Avenir VTC

Après seulement quatre ans d’existence, la filière VTC (Véhicule de Transport avec Chauffeur) est déjà porteuse de bénéfices pour la croissance, l’emploi et la mobilité. Cette activité en forte croissance, qui se concentre pour l’instant à 90 % en Ile-de-France, ne montre aucun signe de ralentissement, que ce soit du côté de l’offre ou de la demande. Bien au contraire, à terme, la filière VTC en France pourrait peser 3,9 milliards d’euros de chiffre d’affaires, créer 80 000 postes de chauffeurs professionnels et générer 1,3 milliards d’euros de recettes fiscales supplémentaires.

Un impact positif sur la création d’emploi

15 % de la création nette d’emploi en France sur les 6 premiers mois de l’année 2016 vient de la filière VTC. Ce chiffre atteindrait 25% en île de france, soit une création nette d’un emploi sur quatre.

En juin 2016, 22 000 personnes exerçaient l’activité de chauffeur privé en Ile-de-France et dans les grandes agglomérations françaises. Environ 65 % de ces chauffeurs seraient des employés d’entreprises capacitaires régies par la LOTI et 35 % seraient titulaires de la carte professionnelle VTC. Or les entreprises capacitaires, avec la bénédiction des applications, ont détourné la loi LOTI et ont embauché des chauffeurs sans qualifications ni expérience du métier de Chauffeur Privé créant de fait, une concurrence déloyale et un dumping des prix. Donc 14300 chauffeurs actuellement sur le marché n’ont pas la carte professionnelle VTC, désormais obligatoire pour exercer.

La fin d’une concurrence déloyale

Devant cet état de fait le député Laurent Grandguillaume a fait passer une loi en décembre 2016, visant à permettre une égalité devant les conditions d’exercice et d’accès à la profession qui doit se faire au bénéfice des chauffeurs et continuer à permettre la croissance de l’offre pour satisfaire la demande. Ainsi, l’examen VTC dont la réussite permettait l’obtention de la carte VTC a été réformé afin de l’aligner sur celui des chauffeurs de taxi sur 5 épreuves et deux qui restent spécifiques à chacune des activités. La professionnalisation étant  au coeur de la réforme Grandguillaume, le niveau de l’examen est ainsi relevé, nécessitant à l’instar des taxis, une formation de qualité. De l’autre côté, cette loi a permis de mettre fin au détournement de la loi LOTI. Par conséquent, tous les chauffeurs ne possédant pas la carte professionnelle VTC ont jusqu’au 31 décembre 2017 pour se mettre en conformité, c’est à dire passer l’examen où demander une équivalence sous réserve de remplir les conditions requises.

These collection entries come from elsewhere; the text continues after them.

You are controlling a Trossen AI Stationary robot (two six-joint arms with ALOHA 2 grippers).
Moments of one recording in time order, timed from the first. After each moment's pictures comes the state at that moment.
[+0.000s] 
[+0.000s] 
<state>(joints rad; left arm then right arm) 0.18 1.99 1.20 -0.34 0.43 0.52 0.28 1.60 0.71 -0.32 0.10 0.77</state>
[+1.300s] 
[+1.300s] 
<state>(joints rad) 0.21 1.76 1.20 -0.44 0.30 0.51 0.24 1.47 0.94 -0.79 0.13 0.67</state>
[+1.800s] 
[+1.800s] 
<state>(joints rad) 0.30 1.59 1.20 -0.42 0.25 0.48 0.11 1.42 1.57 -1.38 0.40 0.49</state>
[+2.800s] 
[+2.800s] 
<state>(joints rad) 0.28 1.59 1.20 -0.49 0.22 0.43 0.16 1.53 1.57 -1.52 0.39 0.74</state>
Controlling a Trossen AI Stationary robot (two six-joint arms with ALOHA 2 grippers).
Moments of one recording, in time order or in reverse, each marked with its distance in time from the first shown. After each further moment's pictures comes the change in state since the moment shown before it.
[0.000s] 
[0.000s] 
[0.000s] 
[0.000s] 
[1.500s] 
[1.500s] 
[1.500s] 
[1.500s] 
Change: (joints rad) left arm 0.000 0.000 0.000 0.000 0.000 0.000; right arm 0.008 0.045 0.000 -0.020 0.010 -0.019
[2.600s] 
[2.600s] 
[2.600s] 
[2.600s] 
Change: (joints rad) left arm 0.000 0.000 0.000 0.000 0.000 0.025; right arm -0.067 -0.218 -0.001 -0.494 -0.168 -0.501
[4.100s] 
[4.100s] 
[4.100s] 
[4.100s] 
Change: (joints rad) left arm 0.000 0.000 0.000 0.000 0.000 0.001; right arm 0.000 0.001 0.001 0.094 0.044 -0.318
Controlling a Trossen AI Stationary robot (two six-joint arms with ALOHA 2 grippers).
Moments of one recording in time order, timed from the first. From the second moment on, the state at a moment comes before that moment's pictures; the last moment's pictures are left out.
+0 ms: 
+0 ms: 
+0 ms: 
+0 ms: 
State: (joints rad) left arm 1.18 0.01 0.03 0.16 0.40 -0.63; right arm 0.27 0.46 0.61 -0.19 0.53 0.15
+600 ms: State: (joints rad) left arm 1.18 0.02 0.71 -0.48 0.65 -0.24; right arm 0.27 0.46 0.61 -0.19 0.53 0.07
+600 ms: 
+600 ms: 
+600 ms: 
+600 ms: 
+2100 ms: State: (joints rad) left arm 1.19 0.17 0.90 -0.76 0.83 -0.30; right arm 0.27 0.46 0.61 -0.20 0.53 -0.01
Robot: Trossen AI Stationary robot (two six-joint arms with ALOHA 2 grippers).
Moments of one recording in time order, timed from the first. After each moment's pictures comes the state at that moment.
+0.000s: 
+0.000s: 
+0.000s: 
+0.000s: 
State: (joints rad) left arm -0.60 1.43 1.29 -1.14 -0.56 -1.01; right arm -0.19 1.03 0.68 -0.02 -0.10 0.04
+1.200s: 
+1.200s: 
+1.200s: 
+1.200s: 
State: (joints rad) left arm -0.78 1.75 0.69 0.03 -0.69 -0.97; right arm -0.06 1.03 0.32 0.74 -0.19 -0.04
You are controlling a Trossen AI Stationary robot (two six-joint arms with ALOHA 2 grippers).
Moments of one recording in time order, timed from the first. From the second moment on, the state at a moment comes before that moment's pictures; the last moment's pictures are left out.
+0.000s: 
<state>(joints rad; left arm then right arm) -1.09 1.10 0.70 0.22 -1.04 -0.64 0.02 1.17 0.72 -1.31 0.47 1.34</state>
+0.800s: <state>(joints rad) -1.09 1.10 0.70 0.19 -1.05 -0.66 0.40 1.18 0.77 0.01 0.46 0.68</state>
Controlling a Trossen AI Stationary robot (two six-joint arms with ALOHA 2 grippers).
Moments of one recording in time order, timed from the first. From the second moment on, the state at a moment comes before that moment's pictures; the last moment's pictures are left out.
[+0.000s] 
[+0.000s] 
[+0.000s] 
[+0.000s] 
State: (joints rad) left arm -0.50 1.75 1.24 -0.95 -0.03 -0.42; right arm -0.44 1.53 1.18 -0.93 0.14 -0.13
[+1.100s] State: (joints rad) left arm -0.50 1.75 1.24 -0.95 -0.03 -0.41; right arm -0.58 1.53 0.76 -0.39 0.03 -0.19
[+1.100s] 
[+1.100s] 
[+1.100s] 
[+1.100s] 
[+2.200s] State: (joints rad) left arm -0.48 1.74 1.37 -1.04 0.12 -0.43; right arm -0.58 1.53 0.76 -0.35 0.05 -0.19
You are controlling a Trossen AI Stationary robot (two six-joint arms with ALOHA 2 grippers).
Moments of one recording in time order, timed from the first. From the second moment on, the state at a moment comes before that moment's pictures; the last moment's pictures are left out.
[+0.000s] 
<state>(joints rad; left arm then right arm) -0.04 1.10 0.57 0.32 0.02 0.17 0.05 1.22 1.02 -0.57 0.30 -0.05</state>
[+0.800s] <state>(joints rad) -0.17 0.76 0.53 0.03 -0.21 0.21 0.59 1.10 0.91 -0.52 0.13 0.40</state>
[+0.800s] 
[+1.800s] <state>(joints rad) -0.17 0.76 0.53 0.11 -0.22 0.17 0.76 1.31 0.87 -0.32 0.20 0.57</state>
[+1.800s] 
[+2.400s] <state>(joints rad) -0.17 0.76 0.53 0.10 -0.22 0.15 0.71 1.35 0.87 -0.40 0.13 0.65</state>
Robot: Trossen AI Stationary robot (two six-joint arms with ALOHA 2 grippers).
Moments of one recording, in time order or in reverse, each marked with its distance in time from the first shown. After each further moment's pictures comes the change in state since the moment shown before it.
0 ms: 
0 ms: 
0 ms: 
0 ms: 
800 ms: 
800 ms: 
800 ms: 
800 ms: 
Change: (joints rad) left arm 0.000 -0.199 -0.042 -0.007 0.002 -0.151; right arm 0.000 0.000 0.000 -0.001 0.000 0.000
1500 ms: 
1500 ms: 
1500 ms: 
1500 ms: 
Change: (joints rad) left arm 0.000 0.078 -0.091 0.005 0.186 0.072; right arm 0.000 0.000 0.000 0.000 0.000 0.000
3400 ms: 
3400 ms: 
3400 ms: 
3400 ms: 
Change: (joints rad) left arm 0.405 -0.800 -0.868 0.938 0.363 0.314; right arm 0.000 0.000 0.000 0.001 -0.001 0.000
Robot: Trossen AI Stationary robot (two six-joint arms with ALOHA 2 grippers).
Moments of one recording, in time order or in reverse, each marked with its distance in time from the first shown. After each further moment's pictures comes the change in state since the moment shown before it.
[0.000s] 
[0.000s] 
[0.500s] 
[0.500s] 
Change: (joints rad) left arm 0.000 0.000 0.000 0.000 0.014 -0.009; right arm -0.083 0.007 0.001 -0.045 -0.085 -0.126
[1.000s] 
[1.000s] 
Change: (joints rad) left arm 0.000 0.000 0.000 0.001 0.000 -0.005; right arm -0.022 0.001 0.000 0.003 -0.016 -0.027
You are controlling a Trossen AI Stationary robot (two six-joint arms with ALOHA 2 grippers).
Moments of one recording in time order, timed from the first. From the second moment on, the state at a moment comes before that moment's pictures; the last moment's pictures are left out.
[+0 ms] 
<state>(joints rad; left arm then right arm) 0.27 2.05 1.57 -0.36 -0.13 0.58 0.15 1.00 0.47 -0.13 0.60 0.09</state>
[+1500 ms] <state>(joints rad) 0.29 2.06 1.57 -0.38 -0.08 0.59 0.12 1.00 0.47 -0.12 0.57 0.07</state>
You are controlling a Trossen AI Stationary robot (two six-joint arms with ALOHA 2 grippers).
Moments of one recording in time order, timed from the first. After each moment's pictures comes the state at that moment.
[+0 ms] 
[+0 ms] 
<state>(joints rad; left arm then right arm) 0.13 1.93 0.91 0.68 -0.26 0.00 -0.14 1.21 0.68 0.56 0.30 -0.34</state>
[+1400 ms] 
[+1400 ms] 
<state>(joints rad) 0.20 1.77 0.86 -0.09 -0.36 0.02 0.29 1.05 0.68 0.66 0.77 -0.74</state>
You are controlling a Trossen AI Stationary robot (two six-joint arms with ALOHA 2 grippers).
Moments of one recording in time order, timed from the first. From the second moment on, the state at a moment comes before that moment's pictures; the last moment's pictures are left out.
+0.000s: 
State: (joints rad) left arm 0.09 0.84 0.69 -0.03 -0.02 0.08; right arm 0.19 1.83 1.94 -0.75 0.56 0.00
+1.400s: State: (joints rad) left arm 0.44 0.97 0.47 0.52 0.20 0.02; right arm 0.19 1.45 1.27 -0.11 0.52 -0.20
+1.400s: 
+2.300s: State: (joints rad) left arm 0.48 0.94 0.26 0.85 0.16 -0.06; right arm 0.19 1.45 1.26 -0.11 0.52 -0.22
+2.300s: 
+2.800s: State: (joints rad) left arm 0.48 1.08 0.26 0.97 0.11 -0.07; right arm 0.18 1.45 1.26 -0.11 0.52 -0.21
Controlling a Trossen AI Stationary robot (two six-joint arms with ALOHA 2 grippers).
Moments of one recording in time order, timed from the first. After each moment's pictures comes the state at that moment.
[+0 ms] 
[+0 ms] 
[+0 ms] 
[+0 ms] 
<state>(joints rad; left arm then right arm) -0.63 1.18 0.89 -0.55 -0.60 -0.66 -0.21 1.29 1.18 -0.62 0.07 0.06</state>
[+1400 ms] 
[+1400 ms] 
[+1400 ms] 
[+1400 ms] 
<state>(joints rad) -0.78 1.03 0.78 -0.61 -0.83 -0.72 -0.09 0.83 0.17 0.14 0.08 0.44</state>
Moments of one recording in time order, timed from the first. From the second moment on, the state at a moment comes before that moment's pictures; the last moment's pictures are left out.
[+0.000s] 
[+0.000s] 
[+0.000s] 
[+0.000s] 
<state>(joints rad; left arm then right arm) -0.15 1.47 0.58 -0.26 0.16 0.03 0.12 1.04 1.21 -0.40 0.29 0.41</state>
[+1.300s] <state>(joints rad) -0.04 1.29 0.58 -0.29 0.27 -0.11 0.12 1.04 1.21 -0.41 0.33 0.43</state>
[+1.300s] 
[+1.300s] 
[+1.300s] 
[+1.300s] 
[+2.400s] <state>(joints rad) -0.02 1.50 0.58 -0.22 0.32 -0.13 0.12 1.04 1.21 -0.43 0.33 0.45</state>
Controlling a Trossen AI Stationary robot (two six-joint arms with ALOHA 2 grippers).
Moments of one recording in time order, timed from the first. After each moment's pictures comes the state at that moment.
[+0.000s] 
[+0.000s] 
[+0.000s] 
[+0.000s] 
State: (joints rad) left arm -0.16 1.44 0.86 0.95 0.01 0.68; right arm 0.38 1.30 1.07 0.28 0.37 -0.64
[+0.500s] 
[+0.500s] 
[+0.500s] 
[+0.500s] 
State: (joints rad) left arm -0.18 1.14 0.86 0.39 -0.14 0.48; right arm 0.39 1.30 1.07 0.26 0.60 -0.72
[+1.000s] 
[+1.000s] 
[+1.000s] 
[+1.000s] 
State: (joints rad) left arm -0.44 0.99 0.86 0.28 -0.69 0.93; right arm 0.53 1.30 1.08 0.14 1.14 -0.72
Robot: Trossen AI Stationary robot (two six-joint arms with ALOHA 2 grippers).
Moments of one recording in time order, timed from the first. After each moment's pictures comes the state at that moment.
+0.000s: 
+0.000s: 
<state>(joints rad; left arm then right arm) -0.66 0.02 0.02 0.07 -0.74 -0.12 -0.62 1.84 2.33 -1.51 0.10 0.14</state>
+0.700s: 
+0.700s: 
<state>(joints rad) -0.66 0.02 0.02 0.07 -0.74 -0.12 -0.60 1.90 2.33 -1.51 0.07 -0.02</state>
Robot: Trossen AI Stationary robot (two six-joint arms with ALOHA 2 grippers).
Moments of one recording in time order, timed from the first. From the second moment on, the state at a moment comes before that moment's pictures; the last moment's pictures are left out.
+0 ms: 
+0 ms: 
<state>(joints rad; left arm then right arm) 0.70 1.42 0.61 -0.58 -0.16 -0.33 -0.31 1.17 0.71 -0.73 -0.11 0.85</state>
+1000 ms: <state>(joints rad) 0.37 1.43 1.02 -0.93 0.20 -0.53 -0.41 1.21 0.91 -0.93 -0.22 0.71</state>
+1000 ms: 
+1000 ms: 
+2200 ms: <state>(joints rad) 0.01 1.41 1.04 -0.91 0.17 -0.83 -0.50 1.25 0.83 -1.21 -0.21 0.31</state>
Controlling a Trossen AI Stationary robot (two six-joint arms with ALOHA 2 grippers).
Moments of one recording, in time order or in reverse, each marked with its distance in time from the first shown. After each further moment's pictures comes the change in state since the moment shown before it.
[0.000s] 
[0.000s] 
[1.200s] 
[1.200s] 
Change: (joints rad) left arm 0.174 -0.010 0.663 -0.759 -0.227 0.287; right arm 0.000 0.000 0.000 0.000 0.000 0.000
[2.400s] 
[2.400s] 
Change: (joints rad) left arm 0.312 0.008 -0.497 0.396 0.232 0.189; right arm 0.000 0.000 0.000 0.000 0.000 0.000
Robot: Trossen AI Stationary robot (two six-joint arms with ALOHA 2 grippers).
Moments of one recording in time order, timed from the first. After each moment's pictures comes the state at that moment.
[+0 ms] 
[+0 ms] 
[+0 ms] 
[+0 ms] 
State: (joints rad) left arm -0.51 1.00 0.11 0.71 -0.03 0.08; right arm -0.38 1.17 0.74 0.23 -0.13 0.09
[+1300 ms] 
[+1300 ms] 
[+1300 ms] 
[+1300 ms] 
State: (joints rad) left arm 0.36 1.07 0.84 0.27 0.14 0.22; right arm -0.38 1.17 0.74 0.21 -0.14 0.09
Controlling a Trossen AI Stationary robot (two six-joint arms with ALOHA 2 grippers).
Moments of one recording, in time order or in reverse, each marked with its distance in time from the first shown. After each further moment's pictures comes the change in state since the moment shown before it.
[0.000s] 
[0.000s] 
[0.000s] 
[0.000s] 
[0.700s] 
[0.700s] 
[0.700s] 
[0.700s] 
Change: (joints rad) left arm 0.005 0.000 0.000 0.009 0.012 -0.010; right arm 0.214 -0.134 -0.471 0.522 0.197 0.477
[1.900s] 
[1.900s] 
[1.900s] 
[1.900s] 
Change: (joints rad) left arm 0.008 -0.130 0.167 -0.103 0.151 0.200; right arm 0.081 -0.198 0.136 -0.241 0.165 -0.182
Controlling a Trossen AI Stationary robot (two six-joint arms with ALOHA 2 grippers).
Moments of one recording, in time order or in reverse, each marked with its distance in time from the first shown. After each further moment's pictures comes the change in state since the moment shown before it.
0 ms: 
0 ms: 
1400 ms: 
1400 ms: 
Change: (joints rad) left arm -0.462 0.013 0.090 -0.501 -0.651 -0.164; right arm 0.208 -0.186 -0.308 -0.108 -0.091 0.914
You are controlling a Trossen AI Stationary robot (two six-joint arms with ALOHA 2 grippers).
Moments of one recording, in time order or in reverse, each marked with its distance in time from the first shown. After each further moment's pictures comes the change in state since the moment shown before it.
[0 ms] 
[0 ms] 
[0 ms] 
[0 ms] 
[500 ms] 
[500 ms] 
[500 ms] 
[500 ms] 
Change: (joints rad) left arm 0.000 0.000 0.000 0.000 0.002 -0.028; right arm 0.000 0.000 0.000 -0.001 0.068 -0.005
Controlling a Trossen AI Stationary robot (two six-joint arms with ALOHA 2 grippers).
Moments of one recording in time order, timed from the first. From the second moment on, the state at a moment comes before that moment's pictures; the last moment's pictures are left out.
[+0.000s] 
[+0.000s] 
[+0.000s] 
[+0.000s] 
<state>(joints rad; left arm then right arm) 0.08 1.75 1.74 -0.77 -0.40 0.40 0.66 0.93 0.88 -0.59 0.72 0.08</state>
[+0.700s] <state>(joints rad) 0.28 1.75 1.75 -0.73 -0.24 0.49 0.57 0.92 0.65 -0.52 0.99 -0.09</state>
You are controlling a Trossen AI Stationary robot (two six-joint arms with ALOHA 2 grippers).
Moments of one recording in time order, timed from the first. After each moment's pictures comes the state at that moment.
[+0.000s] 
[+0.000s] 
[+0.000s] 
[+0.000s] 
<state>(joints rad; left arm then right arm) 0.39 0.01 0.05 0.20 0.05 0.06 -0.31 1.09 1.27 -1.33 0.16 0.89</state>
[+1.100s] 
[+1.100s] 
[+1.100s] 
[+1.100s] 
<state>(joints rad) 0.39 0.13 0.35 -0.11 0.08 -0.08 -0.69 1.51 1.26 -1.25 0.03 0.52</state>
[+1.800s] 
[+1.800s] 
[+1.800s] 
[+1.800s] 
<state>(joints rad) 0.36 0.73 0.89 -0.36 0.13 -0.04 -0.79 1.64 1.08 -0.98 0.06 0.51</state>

De nouvelles opportunités pour les chauffeurs

Uber à d’ores et déjà annoncé a ses chauffeurs qui ne possèdent pas la carte professionnelle VTC qu’ils seraient déconnectés de la plateforme dès le 1er janvier 2018. Par ailleurs, depuis le 22 mai 2017, Uber exige que tous les nouveaux chauffeurs enregistrés par les capacitaires, c’est à dire sans qualification, apportent la preuve qu’ils sont inscrits à une session d’examen.
Les conditions d’accès à la profession étant régulées de cette façon, il est évident que les 14300 chauffeurs n’auront pas d’ici le 1er janvier 2018 n’auront pas passé l’examen et que plus de la moitié d’entre eux seront déconnectés créant ainsi un manque de chauffeurs que les plateformes devront compenser par une hausse des prix. Ce sont donc les nouveaux chauffeurs, qualifiés, formés et qui auront réussit l’examen qui seront les nouveaux bénéficiaires de cet appel d’air. Car il ne faut pas oublier que l’objectif pour répondre aux besoins du marché du transport public particulier de personnes est de créer 80000* postes de chauffeurs professionnels. Les opportunités restent donc à ce jour et dans un avenir proche très nombreuses.

Une nécessaire amélioration du statut d’indépendant

Cette croissance bénéfique met le doigt sur plusieurs sujets d’attention pour les pouvoirs publics et l’ensemble des parties prenantes dont le besoin d’une meilleure protection des indépendants. Si le sujet n’est pas nouveau et dépasse largement le secteur du transport de personnes, la montée en puissance des plateformes collaboratives conduit à repenser le modèle social et impose des adaptations. Notamment mettre à niveau équivalent le statut des Chauffeurs de taxis et celui des VTC, revoir le Régime Social des Indépendants, ainsi que le niveau d’imposition. Avec l’élection de Macron à la présidentielle, restons alertes sur la mise en oeuvre de ses promesses de campagne en attendant que les syndicats, plateformes numériques et pouvoirs publics réussissent à se mettre d’accords.